Objective  To investigate the effects of ethanol and zinc ions (Zn²⁺) on the recombinant P2X3 receptor expressed in Xenopus oocytes.

  Methods  Bipolar voltage clamp technique was used to detect the effects of ethanol and Zn²⁺ on P2X3 receptor mediated 5'- adenosine triphosphate (ATP) gated current expressed in Xenopus oocytes. The experiment was divided into three groups. The first group explored the effects of different concentrations of ethanol on the expression of P2X3 receptor mediated ATP current in Xenopus oocytes, and the ATP concentration-response curve of P2X3 receptor in the presence and absence of ethanol. In the second group, the effects of different concentrations of Zn²⁺ on the expression of P2X3 receptor mediated ATP currents in Xenopus oocytes and the ATP concentration-response curve of P2X3 receptor in the presence and absence of Zn²⁺ were investigated. The third group studied the effect of ethanol and Zn²⁺ on ATP gated P2X3 receptor expressed in Xenopus oocytes.

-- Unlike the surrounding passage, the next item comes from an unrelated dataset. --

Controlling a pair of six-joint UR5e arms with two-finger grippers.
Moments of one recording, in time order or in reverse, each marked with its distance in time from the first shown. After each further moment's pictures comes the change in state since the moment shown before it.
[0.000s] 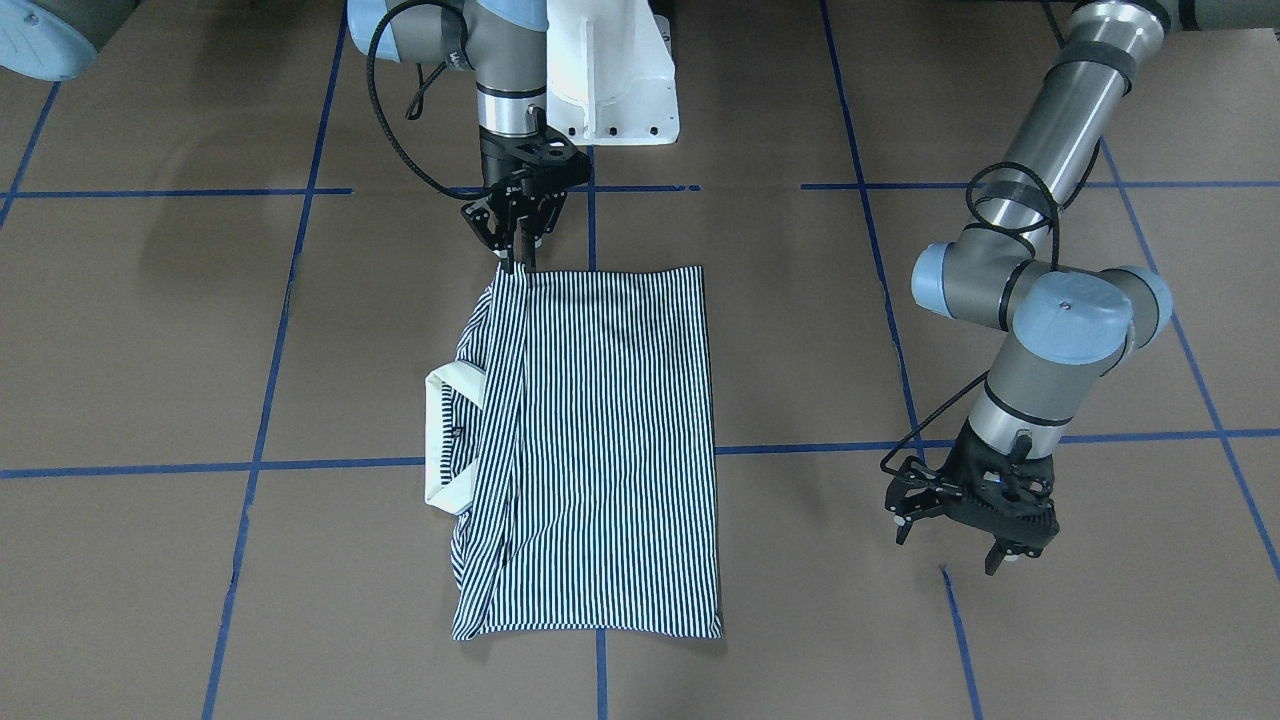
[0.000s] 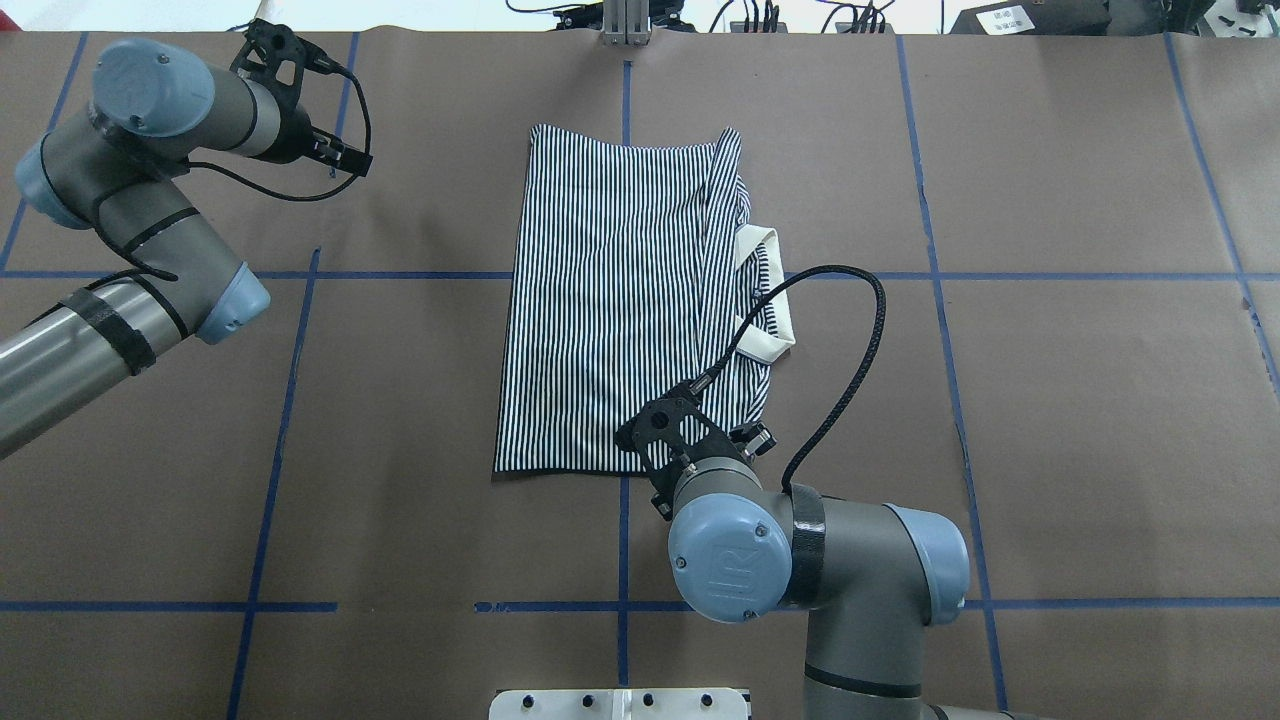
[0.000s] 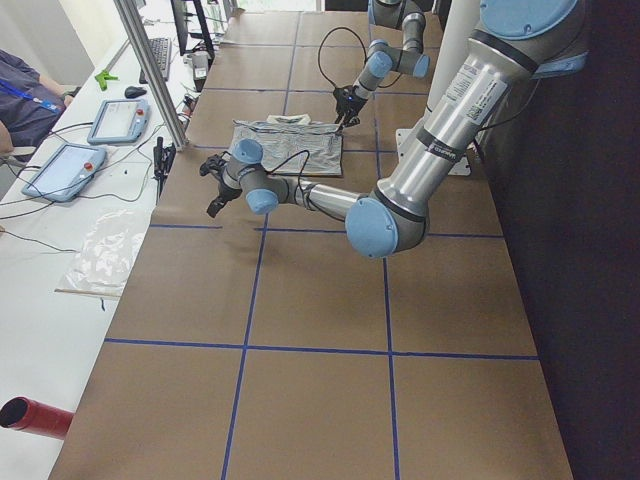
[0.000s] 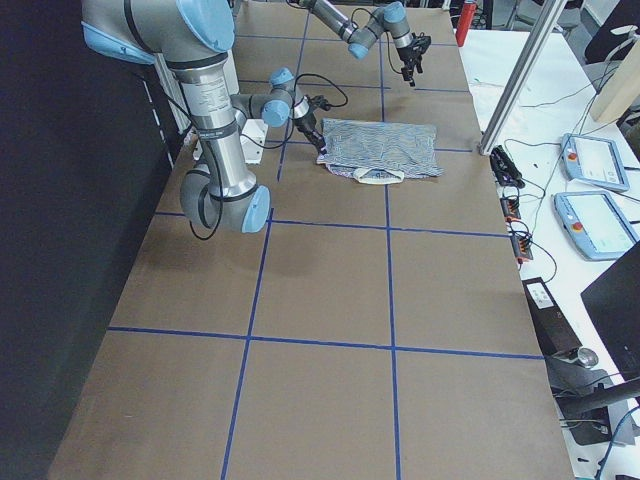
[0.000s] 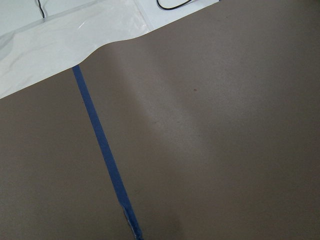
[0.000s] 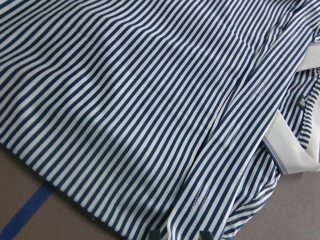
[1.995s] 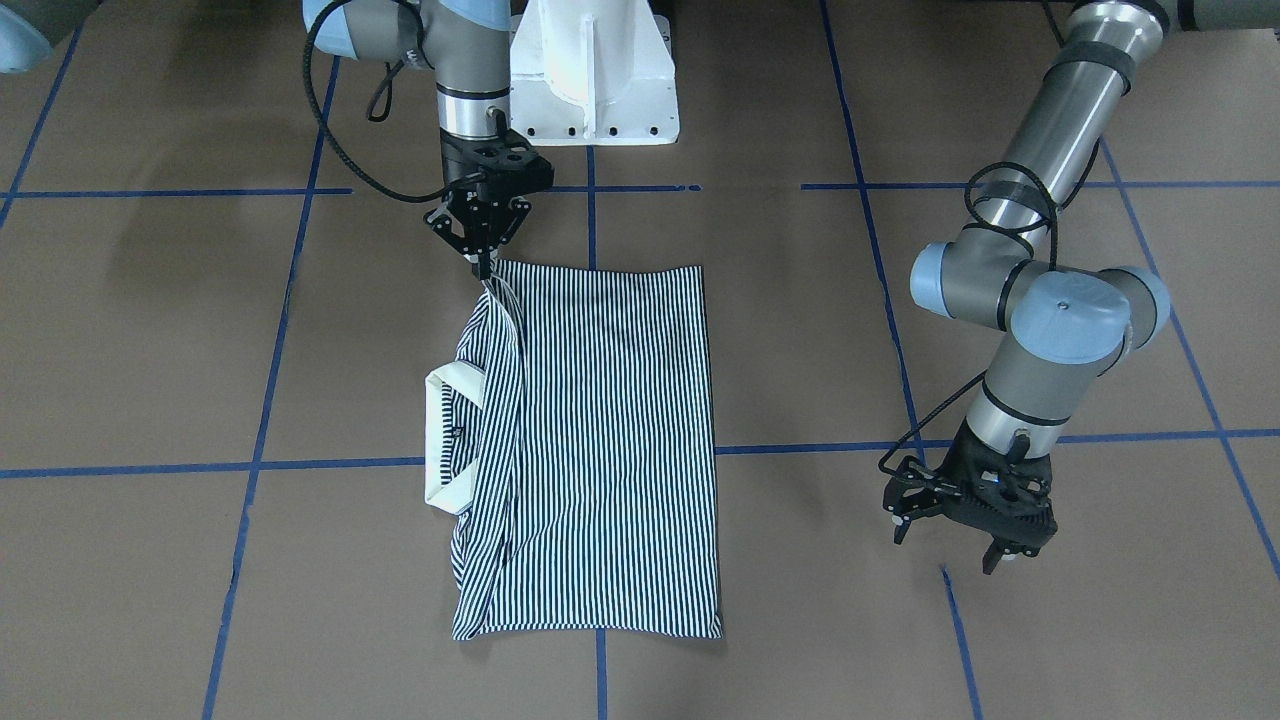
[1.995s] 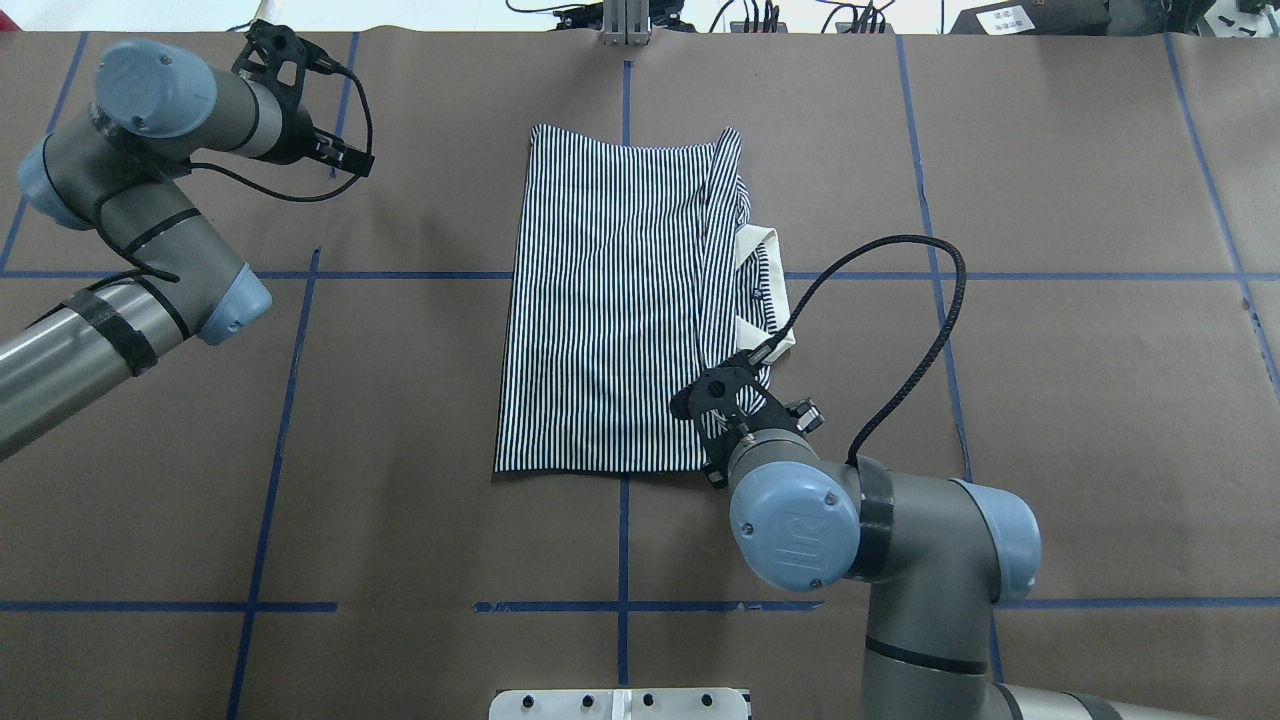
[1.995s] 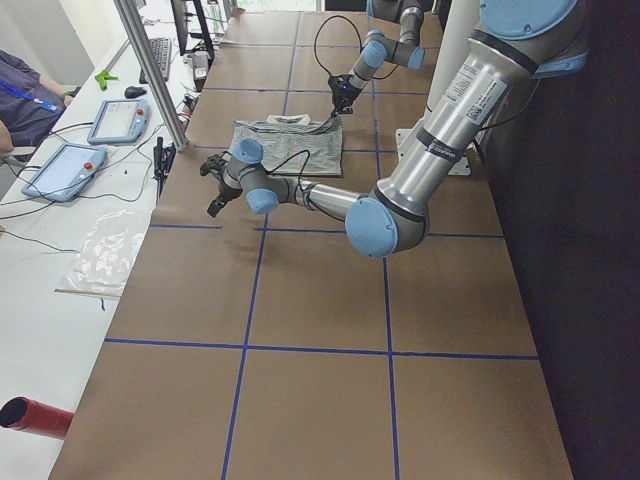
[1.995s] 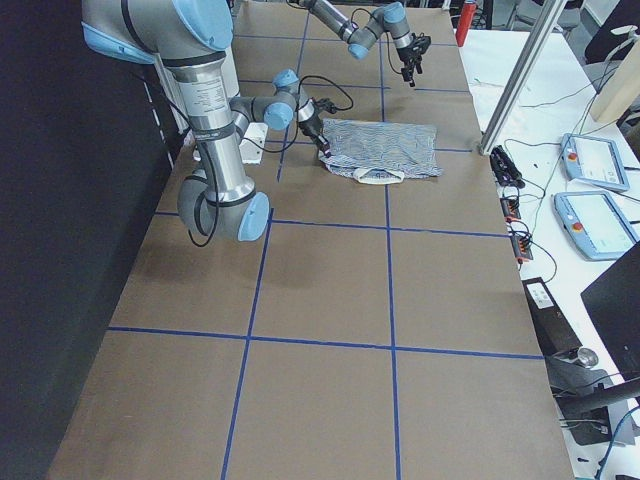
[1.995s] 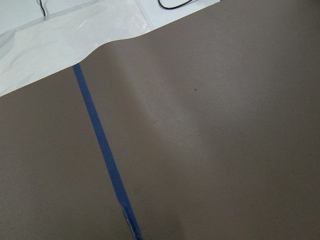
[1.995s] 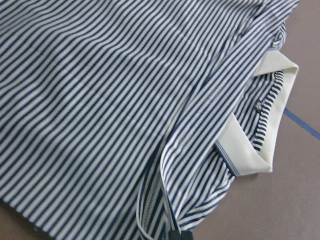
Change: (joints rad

  Results  Ethanol (5~200 mmol/L) reversibly enhanced the ATP-gated function of P2X3 receptor expressed in Xenopus oocytes, ethanol increased the ATP effect in an allosteric manner, and ethanol did not change the Hill coefficient or the maximum ATP effect (E_max). Zn²⁺ (1~300 μmol/L) reversibly enhanced the ATP-gated function of P2X3 receptor expressed in Xenopus oocytes, the combination of ethanol and Zn²⁺ led to a synergistic effect. Ethanol increased the maximum effect of Zn²⁺ on P2X3 receptor mediated ATP-gated current, which suggested that ethanol and Zn²⁺acted on different sites.

  Conclusion  This study reveals that ethanol and Zn²⁺ may act on different sites of P2X3 receptor, but the mechanism and site of ethanol acting on P2X receptor are not clear. In subsequent studies, chimeric method and site directed mutation can be used to identify and analyze the potential action sites of ethanol in P2X receptor.